> [Exercise details] Pictures aside, reproduce exactly and only the lines below, starting at the one containing "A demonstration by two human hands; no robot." and ending at the last line.

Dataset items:
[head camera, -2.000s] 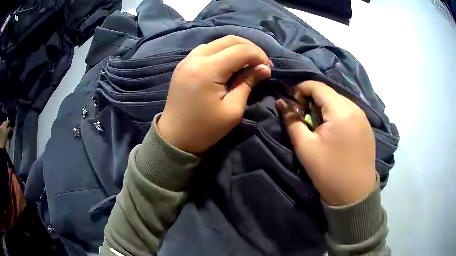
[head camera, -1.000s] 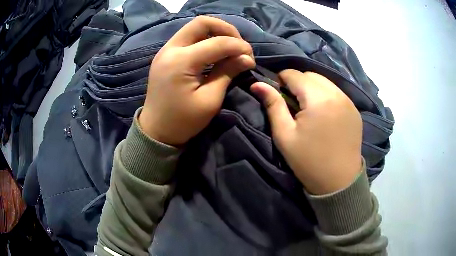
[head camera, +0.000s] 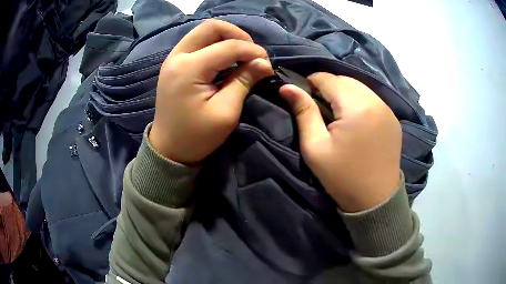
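Observation:
A dark grey jacket (head camera: 272, 194) lies on a layered pile in front of me. My left hand (head camera: 208, 91) pinches a dark garment edge (head camera: 266, 87) between thumb and forefinger. My right hand (head camera: 352, 141) is closed around thread snips (head camera: 323, 105), mostly hidden in the fist; a dull green-yellow bit shows between thumb and fingers. The blades point toward my left fingertips, and their tips are hard to make out. Any thread there is too small to see.
Stacked folded grey layers (head camera: 125, 91) and small silvery ornaments (head camera: 93, 141) are at the left. Shiny lining (head camera: 310, 28) is behind. A black garment pile (head camera: 33, 61) lies at the far left. The white table (head camera: 466, 138) shows at the right. Something reddish-brown (head camera: 12, 227) is at the lower left.
Both hands have shifted left and slightly up in the picture, along with the view of the pile. The right hand has come closer to the left fingertips, and the snips now point toward them.

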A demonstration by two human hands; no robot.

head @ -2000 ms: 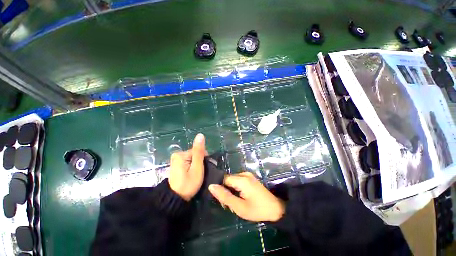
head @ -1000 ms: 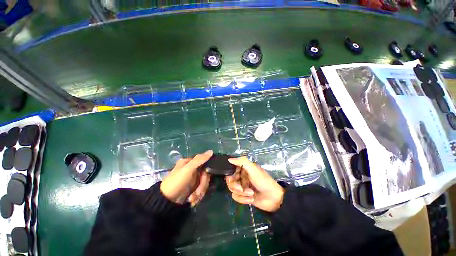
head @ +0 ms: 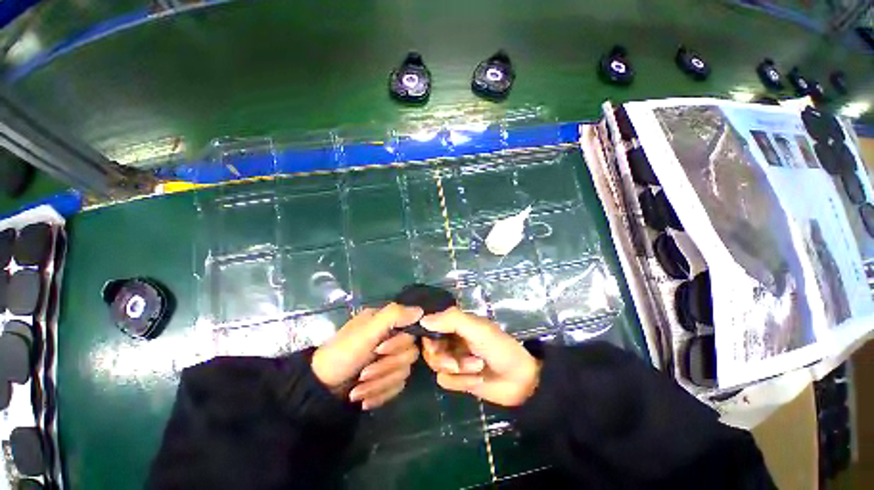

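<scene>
My left hand [head: 372, 352] and my right hand [head: 479, 356] hold a round black piece [head: 425, 300] between them, thumbs on its near face, above the clear blister tray [head: 316, 234]. The fingers hide its lower part, and I cannot tell if it has a cover pressed on. A white glue bottle [head: 506, 233] lies on the tray beyond my right hand. A black housing with a pale ring [head: 137, 307] sits on the green bench to the left.
A green conveyor [head: 287, 77] beyond the blue edge carries several spaced housings. A stacked parts tray [head: 29, 383] stands at far left. Another stack at right bears a printed paper sheet [head: 736, 230] with loose black discs on it. Brown cardboard [head: 788, 442] shows at lower right.
Two seconds ago my left thumb pointed up beside the dark piece. Since then both hands have come together around it, and over the last second the thumbs have moved inward onto its near face.
</scene>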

> [Final answer]
A demonstration by two human hands; no robot.

head @ -2000 ms: 
head @ -1000 ms: 
head @ +0 ms: 

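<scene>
My left hand [head: 372, 352] and my right hand [head: 479, 356] hold a round black piece [head: 425, 300] between them, thumbs on its near face, above the clear blister tray [head: 316, 234]. The fingers hide its lower part, and I cannot tell if it has a cover pressed on. A white glue bottle [head: 506, 233] lies on the tray beyond my right hand. A black housing with a pale ring [head: 137, 307] sits on the green bench to the left.
A green conveyor [head: 287, 77] beyond the blue edge carries several spaced housings. A stacked parts tray [head: 29, 383] stands at far left. Another stack at right bears a printed paper sheet [head: 736, 230] with loose black discs on it. Brown cardboard [head: 788, 442] shows at lower right.
Two seconds ago my left thumb pointed up beside the dark piece. Since then both hands have come together around it, and over the last second the thumbs have moved inward onto its near face.
</scene>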

The exercise requires no additional answer.